One of the strengths of this study is that it was based on all of the very large population of the main French national health insurance scheme, i.e. 80% of the French population in the age group studied and 91% of all CMUC beneficiaries. Though we cannot exclude that populations covered by other health insurance systems might have been treated differently even if they had the same coverage but they are mainly categorized according to their occupation. Comparisons between the different French schemes must be performed when all the other databases will be totally merged in SNIIRAM information system.34 The results observed in this study may be difficult to extrapolate to other countries, as they depend on socio-cultural differences, the prevalence of risk factors and risk behaviour, education, employment, economic level, working and housing conditions, countries of origin of migrants, access to health care and national health insurance coverage. Nevertheless, the main diagnoses reported in excess for this low-income population are similar to those reported by other studies in many other industrialized countries, although the amplitude of excess hospitalization may vary. These diagnoses highlight the importance of deterioration of the state of health in these low-income populations, the diversity of diseases observed in low-income populations, which can be subdivided into many subgroups characterized by different health determinants requiring specific and adapted management. This situation clearly illustrates the need to develop prevention and information which can be facilitated by CMUC, by allowing targeting of prevention and screening actions.

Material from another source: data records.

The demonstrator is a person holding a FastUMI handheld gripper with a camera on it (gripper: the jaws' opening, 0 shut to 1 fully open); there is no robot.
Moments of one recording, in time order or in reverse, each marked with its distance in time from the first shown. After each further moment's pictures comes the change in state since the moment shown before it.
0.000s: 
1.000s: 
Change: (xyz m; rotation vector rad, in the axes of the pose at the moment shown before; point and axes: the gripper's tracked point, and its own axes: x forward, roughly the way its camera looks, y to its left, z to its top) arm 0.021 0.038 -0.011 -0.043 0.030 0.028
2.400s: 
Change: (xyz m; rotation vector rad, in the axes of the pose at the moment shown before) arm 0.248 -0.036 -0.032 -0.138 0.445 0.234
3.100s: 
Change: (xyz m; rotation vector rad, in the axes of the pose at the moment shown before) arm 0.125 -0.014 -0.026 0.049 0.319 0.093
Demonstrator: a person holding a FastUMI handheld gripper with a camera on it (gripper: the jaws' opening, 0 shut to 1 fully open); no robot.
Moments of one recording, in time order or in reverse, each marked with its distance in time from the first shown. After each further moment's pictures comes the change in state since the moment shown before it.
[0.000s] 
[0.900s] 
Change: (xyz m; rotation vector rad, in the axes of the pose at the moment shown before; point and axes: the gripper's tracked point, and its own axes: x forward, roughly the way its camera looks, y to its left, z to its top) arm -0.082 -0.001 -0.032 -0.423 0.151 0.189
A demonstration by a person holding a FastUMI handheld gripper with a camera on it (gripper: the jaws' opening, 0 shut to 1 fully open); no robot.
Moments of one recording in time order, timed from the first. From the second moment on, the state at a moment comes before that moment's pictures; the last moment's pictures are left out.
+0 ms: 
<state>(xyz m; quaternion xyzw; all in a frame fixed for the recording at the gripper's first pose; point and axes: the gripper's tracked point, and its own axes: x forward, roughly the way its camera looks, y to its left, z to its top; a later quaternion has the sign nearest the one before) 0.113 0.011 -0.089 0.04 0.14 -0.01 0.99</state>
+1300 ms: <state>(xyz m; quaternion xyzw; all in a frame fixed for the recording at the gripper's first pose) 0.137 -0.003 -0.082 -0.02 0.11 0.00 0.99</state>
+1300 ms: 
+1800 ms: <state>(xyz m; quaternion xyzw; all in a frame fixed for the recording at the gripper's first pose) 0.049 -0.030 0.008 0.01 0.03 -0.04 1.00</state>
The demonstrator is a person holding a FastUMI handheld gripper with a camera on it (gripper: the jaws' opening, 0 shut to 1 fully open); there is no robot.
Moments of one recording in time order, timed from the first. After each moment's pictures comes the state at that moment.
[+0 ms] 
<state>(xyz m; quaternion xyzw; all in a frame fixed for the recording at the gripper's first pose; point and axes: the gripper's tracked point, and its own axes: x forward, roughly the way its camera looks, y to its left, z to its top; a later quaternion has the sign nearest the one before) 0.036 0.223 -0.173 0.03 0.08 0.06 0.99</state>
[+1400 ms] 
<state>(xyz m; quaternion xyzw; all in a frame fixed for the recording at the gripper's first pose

For decision-makers, these results emphasize the major effort required to optimize the medical management of these already sick people but also to act on determinants with a medium- to long-term impact, which can be present from birth. Improved management of certain chronic diseases and detection and correction of certain disorders or disabilities can be a positive factor for improvement of the subject’s socio-economic level. However, preventive, social, economic and behavioural actions must also be promoted.

Conflicts of interest: None declared.

Key points

  • CMUC for people with low-income level was associated with high hospital admission and mortality rates

  • Hospitalization rates for CMUC beneficiaries were greater for all of the 22 major diagnostic categories

  • More frequent diagnosis for CMUC were ‘psychiatry, toxicology and alcohol’, HIV, infectious diseases other than HIV, burns, trauma and female genital tract tumours but not breast tumours (0.8).

  • Hospitalizations for investigations such as endoscopies were also more frequent, as well as stays of <48 h for radiotherapy, chemotherapy and dialysis.

  • In this low-income population with free access to health care, rates were higher for many diseases that are known targets for prevention and screening actions.